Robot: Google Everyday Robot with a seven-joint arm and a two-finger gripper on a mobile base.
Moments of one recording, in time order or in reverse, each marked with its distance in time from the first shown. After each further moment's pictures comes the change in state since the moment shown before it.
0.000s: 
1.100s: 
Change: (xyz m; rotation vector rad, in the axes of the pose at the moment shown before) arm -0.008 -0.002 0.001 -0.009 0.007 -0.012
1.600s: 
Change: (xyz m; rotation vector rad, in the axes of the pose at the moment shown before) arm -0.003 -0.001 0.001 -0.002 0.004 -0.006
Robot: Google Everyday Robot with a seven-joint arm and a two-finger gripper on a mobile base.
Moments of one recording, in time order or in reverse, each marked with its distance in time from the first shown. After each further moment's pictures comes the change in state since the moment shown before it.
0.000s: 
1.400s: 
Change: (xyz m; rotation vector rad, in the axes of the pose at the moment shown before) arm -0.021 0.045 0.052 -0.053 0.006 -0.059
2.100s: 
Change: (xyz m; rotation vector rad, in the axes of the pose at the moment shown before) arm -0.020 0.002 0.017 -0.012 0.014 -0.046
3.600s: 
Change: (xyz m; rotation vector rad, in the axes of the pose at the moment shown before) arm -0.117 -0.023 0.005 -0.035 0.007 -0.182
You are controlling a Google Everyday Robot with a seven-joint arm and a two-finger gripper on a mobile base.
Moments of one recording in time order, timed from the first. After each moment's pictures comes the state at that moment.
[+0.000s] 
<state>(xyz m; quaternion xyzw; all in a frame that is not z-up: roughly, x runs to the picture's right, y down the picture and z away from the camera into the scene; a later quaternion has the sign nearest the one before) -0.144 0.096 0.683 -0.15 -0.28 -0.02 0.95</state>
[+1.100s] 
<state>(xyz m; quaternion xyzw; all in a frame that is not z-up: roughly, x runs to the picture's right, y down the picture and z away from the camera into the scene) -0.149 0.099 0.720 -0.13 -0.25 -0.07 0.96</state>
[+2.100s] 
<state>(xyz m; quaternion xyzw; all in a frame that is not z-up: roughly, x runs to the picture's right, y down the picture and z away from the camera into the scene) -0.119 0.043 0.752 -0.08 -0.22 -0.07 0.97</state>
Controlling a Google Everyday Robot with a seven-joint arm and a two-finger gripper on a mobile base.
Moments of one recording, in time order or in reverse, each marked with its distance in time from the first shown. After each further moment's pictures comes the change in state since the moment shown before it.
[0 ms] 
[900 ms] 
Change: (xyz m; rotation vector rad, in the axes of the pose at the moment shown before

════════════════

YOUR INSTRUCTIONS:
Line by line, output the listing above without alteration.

RESULT OF THE TASK:
Robot: Google Everyday Robot with a seven-joint arm and a two-finger gripper on a mobile base.
Moments of one recording, in time order or in reverse, each marked with its distance in time from the first shown. After each further moment's pictures comes the change in state since the moment shown before it.
0.000s: 
1.100s: 
Change: (xyz m; rotation vector rad, in the axes of the pose at the moment shown before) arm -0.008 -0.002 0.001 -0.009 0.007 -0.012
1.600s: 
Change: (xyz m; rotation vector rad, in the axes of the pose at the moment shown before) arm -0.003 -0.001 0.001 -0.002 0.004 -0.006
Robot: Google Everyday Robot with a seven-joint arm and a two-finger gripper on a mobile base.
Moments of one recording, in time order or in reverse, each marked with its distance in time from the first shown. After each further moment's pictures comes the change in state since the moment shown before it.
0.000s: 
1.400s: 
Change: (xyz m; rotation vector rad, in the axes of the pose at the moment shown before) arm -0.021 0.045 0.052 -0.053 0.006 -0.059
2.100s: 
Change: (xyz m; rotation vector rad, in the axes of the pose at the moment shown before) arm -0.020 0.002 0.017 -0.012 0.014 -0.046
3.600s: 
Change: (xyz m; rotation vector rad, in the axes of the pose at the moment shown before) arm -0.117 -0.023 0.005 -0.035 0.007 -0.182
You are controlling a Google Everyday Robot with a seven-joint arm and a two-finger gripper on a mobile base.
Moments of one recording in time order, timed from the first. After each moment's pictures comes the state at that moment.
[+0.000s] 
<state>(xyz m; quaternion xyzw; all in a frame that is not z-up: roughly, x runs to the picture's right, y down the picture and z away from the camera into the scene; a later quaternion has the sign nearest the one before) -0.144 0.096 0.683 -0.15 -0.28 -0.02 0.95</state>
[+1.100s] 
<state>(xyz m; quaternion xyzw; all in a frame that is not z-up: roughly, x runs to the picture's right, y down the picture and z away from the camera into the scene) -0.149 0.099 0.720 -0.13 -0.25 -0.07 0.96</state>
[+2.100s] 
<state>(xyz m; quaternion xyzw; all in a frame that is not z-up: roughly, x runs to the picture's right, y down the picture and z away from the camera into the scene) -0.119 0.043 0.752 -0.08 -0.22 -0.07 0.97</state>
Controlling a Google Everyday Robot with a seven-joint arm and a two-finger gripper on a mobile base.
Moments of one recording, in time order or in reverse, each marked with its distance in time from the first shown. After each further moment's pictures comes the change in state since the moment shown before it.
[0 ms] 
[900 ms] 
Change: (xyz m; rotation vector rad, in the axes of the pose at the moment shown before

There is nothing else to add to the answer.